Legend has it that after delivering the Tao Te Ching, the great sage Lao Tse hopped on a water buffalo and rode away, never to be seen again. That’s an ending that I like. It’s less spectacular than crucifixion, but also less final, and infinitely more suggestive. Charles Manson’s death received the kind of media coverage normally reserved for heads of state. He was an intensely mediagenic character, and knew it. He knew how to play to the camera, with his stream-of-consciousness rants, his googly eyes, and his scary little kung fu dance. He was very much a product of what Situationist philosopher Guy DeBord called “the Society of the Spectacle.” He wanted attention, and he got it. He never got that record contract he wanted.
For all his charm, ultimately Charlie left a trail of ruined lives in his wake, including his own. Things might’ve gone better for him and everyone around him if he’d been paying attention to Mel Lyman. Being God is tricky business. Charlie really wasn’t that good at it. Mel was an expert.

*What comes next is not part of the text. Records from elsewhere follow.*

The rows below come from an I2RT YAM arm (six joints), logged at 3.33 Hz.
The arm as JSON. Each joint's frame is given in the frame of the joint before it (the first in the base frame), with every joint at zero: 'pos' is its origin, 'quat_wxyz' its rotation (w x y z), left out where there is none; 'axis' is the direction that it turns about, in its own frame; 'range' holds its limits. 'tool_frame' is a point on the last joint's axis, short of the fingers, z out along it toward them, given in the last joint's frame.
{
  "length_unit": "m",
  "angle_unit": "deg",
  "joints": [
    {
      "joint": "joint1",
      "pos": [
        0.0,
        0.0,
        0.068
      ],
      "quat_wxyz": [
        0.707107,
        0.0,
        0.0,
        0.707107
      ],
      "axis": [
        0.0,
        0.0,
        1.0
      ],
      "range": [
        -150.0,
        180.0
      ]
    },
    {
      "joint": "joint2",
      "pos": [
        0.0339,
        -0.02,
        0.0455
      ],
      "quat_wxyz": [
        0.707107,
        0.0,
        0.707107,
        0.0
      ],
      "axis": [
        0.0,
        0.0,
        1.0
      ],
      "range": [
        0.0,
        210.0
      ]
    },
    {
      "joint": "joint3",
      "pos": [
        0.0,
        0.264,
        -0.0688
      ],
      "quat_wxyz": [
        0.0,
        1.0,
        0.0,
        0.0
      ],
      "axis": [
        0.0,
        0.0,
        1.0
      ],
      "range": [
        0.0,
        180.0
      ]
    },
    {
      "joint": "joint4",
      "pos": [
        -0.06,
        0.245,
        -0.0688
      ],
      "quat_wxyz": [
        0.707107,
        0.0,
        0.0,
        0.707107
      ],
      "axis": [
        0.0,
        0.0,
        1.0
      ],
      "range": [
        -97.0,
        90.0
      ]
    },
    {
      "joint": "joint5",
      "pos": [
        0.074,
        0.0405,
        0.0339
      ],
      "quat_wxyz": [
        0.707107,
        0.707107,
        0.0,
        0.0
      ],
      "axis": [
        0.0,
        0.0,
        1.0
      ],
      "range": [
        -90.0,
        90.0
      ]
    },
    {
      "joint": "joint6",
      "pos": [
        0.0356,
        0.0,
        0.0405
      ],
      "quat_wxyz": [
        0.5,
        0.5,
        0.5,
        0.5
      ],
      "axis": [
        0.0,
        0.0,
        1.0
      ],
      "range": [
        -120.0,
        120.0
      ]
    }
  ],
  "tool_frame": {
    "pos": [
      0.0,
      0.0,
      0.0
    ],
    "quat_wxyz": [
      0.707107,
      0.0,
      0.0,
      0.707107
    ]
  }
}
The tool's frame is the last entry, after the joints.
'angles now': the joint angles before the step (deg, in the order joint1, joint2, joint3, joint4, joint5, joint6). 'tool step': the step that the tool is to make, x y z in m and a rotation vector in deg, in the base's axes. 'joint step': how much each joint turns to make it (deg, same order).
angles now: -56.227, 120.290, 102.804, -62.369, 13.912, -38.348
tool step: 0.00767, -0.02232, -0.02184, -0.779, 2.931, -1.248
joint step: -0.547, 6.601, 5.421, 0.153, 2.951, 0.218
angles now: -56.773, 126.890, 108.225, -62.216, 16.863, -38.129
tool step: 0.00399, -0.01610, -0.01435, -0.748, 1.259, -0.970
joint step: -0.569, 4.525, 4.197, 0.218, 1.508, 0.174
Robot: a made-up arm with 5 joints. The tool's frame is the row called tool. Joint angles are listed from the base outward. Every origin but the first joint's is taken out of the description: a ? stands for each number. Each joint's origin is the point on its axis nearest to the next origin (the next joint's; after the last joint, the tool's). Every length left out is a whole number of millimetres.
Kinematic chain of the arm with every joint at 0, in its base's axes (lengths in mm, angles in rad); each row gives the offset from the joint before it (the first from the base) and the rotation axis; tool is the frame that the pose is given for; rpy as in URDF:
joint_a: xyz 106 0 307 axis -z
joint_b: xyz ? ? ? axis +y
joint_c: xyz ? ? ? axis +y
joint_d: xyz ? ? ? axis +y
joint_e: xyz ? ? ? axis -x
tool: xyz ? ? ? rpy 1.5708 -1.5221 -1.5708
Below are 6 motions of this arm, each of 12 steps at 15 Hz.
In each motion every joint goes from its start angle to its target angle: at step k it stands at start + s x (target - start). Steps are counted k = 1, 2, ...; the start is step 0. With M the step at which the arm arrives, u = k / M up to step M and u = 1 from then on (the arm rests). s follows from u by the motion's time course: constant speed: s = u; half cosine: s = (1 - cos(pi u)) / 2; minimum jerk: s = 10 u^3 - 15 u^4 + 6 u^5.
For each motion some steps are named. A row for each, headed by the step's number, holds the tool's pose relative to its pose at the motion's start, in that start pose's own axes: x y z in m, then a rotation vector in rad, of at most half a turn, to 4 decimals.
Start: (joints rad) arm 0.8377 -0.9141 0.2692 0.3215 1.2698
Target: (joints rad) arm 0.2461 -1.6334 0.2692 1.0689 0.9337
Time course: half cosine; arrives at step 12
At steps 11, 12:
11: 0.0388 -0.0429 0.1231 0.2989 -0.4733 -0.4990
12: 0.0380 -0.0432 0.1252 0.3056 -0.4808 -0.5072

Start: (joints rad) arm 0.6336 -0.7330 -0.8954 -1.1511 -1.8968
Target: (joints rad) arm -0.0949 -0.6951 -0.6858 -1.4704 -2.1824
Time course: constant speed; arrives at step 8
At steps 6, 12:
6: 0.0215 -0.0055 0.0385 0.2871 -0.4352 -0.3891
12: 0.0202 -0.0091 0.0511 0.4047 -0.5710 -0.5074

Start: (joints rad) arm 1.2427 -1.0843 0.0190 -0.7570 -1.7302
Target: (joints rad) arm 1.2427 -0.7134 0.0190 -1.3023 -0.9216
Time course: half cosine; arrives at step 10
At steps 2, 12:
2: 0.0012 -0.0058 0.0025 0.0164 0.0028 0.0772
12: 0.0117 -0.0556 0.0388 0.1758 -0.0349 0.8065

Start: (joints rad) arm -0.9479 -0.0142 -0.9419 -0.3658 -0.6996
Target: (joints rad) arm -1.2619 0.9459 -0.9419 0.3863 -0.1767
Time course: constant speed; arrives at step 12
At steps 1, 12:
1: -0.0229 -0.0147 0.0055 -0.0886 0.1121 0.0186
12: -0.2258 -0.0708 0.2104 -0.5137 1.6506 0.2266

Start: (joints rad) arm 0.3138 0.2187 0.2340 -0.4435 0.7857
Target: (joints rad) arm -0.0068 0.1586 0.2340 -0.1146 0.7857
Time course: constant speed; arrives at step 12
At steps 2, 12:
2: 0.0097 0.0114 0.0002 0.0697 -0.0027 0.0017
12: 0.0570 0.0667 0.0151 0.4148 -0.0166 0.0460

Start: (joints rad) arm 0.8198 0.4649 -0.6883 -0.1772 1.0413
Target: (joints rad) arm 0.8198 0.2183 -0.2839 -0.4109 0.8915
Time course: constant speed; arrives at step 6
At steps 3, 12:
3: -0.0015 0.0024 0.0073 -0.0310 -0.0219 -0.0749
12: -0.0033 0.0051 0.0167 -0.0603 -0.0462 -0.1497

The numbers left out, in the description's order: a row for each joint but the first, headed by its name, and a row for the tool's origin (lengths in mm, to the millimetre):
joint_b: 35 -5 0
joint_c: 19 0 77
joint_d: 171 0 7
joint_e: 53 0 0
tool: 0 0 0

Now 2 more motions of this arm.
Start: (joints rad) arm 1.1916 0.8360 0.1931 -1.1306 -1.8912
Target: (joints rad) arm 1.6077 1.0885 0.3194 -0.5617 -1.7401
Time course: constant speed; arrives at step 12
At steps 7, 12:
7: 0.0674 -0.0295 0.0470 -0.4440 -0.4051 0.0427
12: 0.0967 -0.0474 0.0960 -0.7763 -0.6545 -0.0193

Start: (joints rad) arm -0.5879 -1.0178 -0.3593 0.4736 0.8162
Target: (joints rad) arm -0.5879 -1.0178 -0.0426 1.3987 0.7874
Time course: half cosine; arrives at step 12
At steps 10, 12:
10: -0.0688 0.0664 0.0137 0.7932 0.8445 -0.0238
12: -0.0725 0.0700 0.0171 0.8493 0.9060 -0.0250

Raised in Santa Rosa, California, in an apparently normal middle-class home, the former computer technician wandered out of the West with his banjo and his harmonica and settled in Boston around 1960. He plugged right into the LSD crowd at Harvard and joined the Jim Kweskin Jug Band, an established folk act with a solid recording contract. He worked as an LSD therapist for a couple of years. It was still legal then. He was a talented musician, possibly the best folk/blues/gospel harp player in the business. He was often described as “Woody Guthrie on acid.” He was articulate and charismatic, and rapidly acquired a following. Somewhere around 1964, he decided he was God.
In 1965, when Bob Dylan triggered a cultural explosion at the Newport Folk Festival by taking the stage with an electric guitar, it was Mel Lyman who soothed the savage beast and brought order to the situation with an extended harmonica solo of the old gospel tune, “Rock Of Ages.”
At its peak, the Lyman Family numbered about 150 people, roughly three times the number associated with Manson. They settled into the ghetto neighborhood of Fort Hill, where they bought distressed houses and fixed them up, very early adapters to the concept of “flipping” real estate. They took over a newspaper and ran a printing company. Mel hated hippies and feminists. In the Lyman Family, men were men and women were women. Mel insisted that Family members present a straight, business-like appearance. Their massive consumption of LSD was legendary.
Despite David Felton’s hit piece in Rolling Stone, there’s no indication that the Lyman Family was particularly violent, although there’s no doubt that they made good use of the threat of violence. Nobody wanted a visit from what Mel called his “Karma Squad,” but the KS had more to do with enforcing discipline within the group than dealing with outsiders. 150 people is a lot to manage, even with boatloads of LSD.
While the Manson Family invented dumpster diving for food and dealt drugs, Mel emphasized the value of a strong work ethic. The Lyman Family built a series of solid businesses and spread out to Martha’s Vineyard, rural Kansas, and Hollywood. It seems that everyone associated with the Lyman Family prospered and thrived.
Mel withdrew from public contact as the 1970s wore on and holed up on a spread in Kansas. In 1978, the Family put out word that he’d died, later maintaining that he was on a spaceship. There was no death certificate, no burial, no body, and no cause of death cited. He continued to give the occasional interview via Ouija board in a mansion in the Hollywood Hills. He said in one of the interviews that he preferred the Ouija board to the telephone.
There were rumors that he’d split for Europe. If anybody knows, nobody’s talking. My guess is that he just got tired of being God. It’s a thankless and demanding job, but Mel did it as well as anybody ever has. He was never an attention whore, like Charlie. Sooner or later, a guy as smart as Mel was is just going to saddle up his water buffalo and ride.